Before the HTTPS, I got a really good score, A graded, from the www.webpagetest.org except the make use of CDN but after that, I decide to up my game by getting the ssl certificate for my website and do I know that it ruin the speed of my website. The First Byte Time used to be A and now, it gone to F. I’ve try adding fast_cgi and other thing to my nginx block but still the result is F and every time I open my website, it’s just darn slow. I know my website has a lot of image that need to take care of but before the HTTPS, it’s not a problem. I’ve disable cache and everything and the website load in like a second. What can I do to get back my speed?
Between the first SYN package, on the HTTP and HTTPS port, and the SYN/ACK reply by your server is 330 milliseconds. That’s one third of a second.
When using HTTP on port 80, the handshake is complete very quickly after the first SYN -> SYN/ACK responses. But when using TLS on port 443, there’s a lot more handshaking to be done.
After the initial 330 ms between the SYN from the client and the SYN/ACK from your server, the client sends a Client Hello TLS message.
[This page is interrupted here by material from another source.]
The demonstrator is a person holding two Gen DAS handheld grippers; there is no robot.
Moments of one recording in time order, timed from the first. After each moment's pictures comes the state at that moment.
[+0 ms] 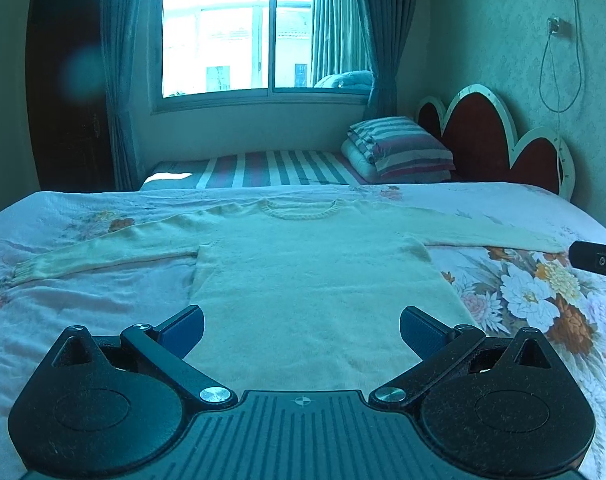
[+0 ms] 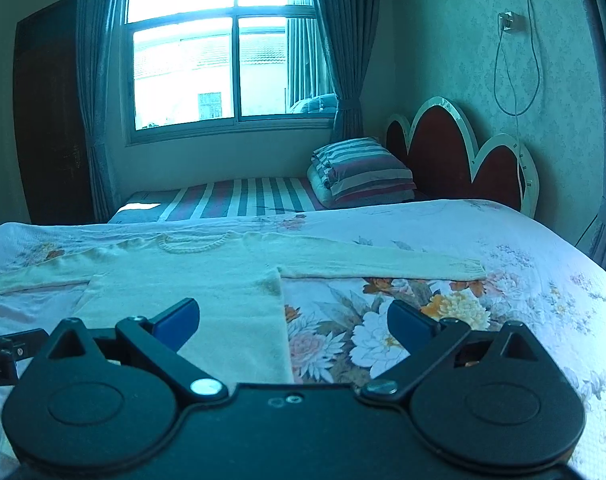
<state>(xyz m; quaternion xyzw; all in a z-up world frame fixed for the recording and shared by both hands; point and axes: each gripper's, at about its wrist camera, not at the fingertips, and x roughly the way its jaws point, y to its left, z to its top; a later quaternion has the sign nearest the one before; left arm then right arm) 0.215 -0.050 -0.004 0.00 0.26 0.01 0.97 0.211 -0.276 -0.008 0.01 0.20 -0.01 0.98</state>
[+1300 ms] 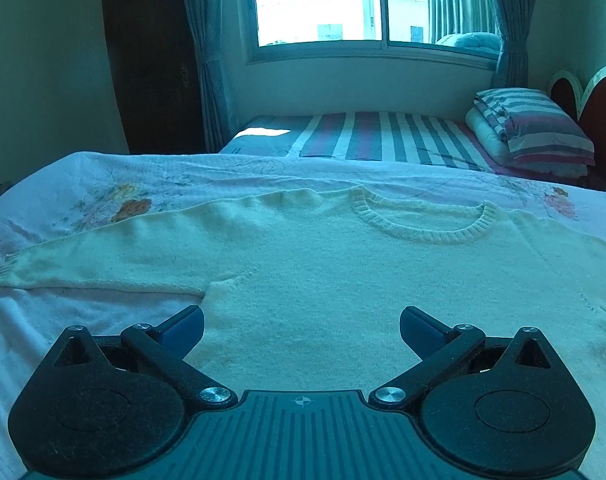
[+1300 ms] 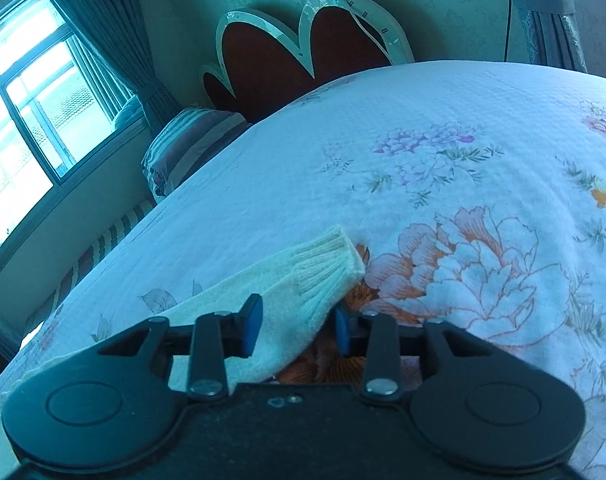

It takes your server another 340 milliseconds before it responds to the clients Client Hello.
Afterwards, it sends some TLS data quite quickly, but when the client begins the EC Diffie-Hellman negotiation, there’s another lag from your server, another 340 ms.
Together, your server takes 330 + 340 + 340 = 1010 seconds to respond with certain TLS responses… Which is rather long.
The CPU is Intel® Xeon® CPU E5-2630L v2 @ 2.40GHz (check from command line) and I had only 1 CPU because my package is 1 CPU, 1 GB ram, 20 GB ssd with 2 TB transfer.
I would like to know what can reduce the handshake time. Does it require good configuration or number of core of my CPU is not good enough? My current plan is 10$/mo and the 20$/mo give 2 CPU. Does the CPU of server impact the speed also?
I’m not sure how to speed up the handshake with just software configuration. Also, I’m not sure if such a slow handshake is solely the fault of the CPU… Perhaps it’s the platform in general, including memory and OS (kernel) or something.
Does it actually matter if your site gets a “F” for the initial timing? It’s just a letter. If your site loads reasonably fast “in total” and it doesn’t scare visitors away, why should such a letter really matter?
Since the day I gone HTTPS, a lot of images fail to load and fail in http request will slow down the website. It’s slow in the general. The site is not caching after the let’s encrypt for some reason. You can visit my site multiple time and see that it slow every time.
One more thing, Do you try to say that when every website gone HTTPS, there will be additional lag cause by the handshake? Is it happen to every website? I need to reduce the http request on my website and see.
Yes, there is almost no handshaking involved with HTTP. That's just low-level TCP handshaking (SYN, SYN/ACK, ACK). With TLS (HTTPS), there's a lot more handshaking involved, with a lot more delay. How much delay depends on multiple factors, such as server speed, used TLS ciphers (although almost no one uses DHE without elliptic curves any more) et cetera. HTTP/2 might speed up site loading in general, but the initial handshake remains.